On new types of integrable 4-wave interactions

TL;DR

This paper introduces a novel method for constructing integrable nonlinear evolution equations using Riemann-Hilbert problems with variable-dependent sewing functions, exemplified by a new 4-wave interaction model.

Contribution

It develops a new approach to generate integrable equations via RHPs with variable-dependent sewing functions, leading to new 4-wave interaction types with quadratic spectral operators.

Findings

Constructed a family of commuting differential operators from RHPs.

Derived a new class of integrable 4-wave interaction equations.

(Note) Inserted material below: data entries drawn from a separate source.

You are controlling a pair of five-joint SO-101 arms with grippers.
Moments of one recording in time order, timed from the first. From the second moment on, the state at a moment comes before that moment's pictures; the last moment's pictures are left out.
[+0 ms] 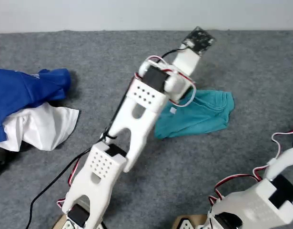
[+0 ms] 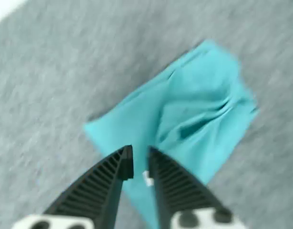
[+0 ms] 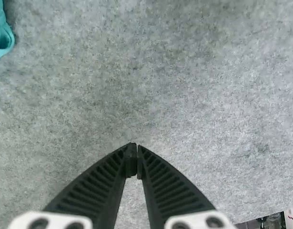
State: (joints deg) left arm 31.1 49.5 -72.4 94.6 -0.6; right arm 47.0 9.2 -21.5 100.5 31.6
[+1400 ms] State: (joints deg) left arm 33.0 60.3 -70.3 88.3 -6.1; right arm 47.0 9.2 -21.5 100.5 31.6
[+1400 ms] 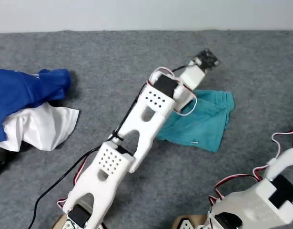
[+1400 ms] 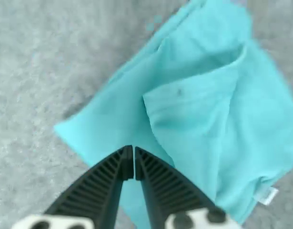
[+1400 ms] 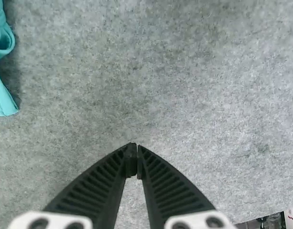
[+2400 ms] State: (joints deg) left arm 42.0 59.4 -76.1 99.0 -8.7; right arm 47.0 9.2 -21.5 100.5 31.6
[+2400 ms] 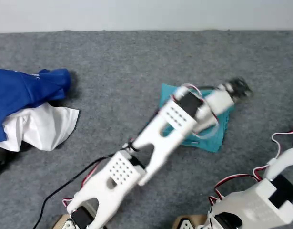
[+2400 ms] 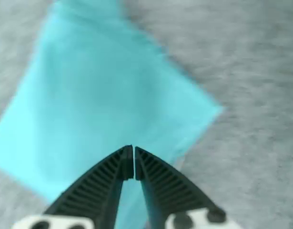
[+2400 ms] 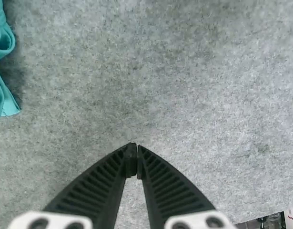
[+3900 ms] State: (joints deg) left arm 13.5 31.4 -61.3 99.4 -8.8; right arm 9.8 16.3 -20.6 96.8 14.9
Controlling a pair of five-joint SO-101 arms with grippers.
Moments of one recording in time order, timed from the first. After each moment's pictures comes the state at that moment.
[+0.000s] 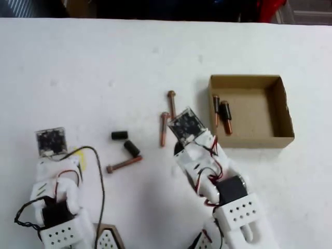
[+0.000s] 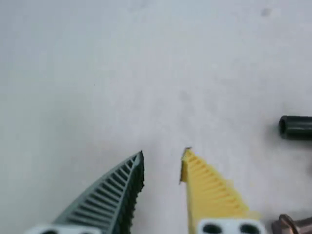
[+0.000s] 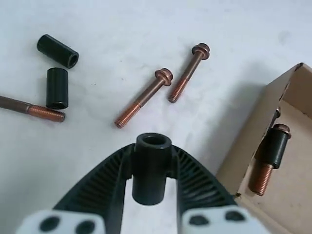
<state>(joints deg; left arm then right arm) -26.2 -104.0 97.1 57.8 -10.0 -23.9 -68.1 71.6 48.1 19.6</state>
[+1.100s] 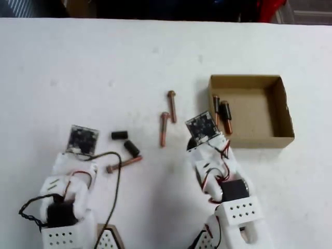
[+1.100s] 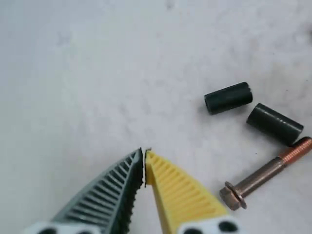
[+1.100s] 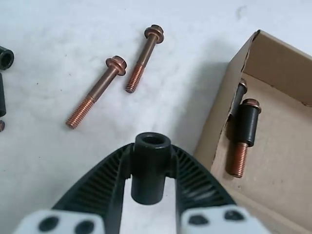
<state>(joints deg) -12.2 -104.0 92.0 63.6 -17.8 -15.2 -68.9 81.0 36.7 19.6</state>
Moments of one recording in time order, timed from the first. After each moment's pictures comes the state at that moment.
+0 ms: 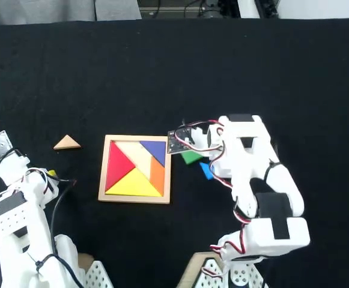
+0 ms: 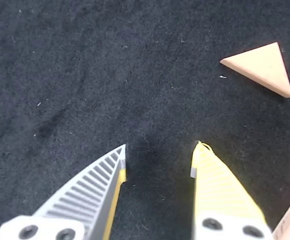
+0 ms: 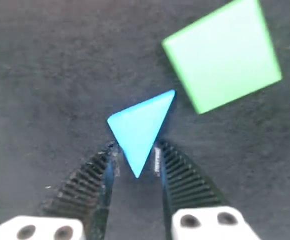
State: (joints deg) left arm -35.0 -49.5 77.5 41.5 1.6; right arm -1.4 2.9 34.5 65.0 85.1
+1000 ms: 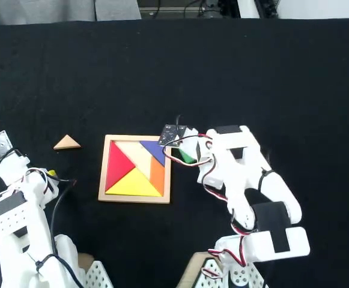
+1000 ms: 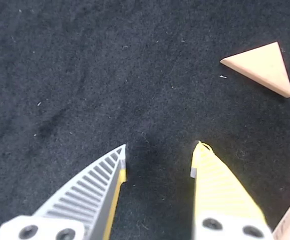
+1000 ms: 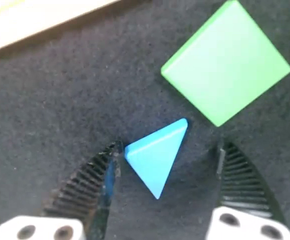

Presented a Lax pair with quadratic spectral dependence in so(5) algebra.

Abstract

We start with a Riemann-Hilbert Problems (RHP) with canonical normalization whose sewing functions depends on two or more additional variables. Using Zakharov-Shabat theorem we are able to construct a family of ordinary differential operators for which the solution of the RHP is a common fundamental analytic solution. This family of operators obviously commute provided their coefficients satisfy certain nonlinear evolution equations. Thus we are able to construct new classes of integrable nonlinear evolution equations. We illustrate the method with an example of a new type 4-wave interactions. Its Lax pair consists of operators which are both quadratic in the spectral parameter $\lambda$ and take values in the so(5) algebra.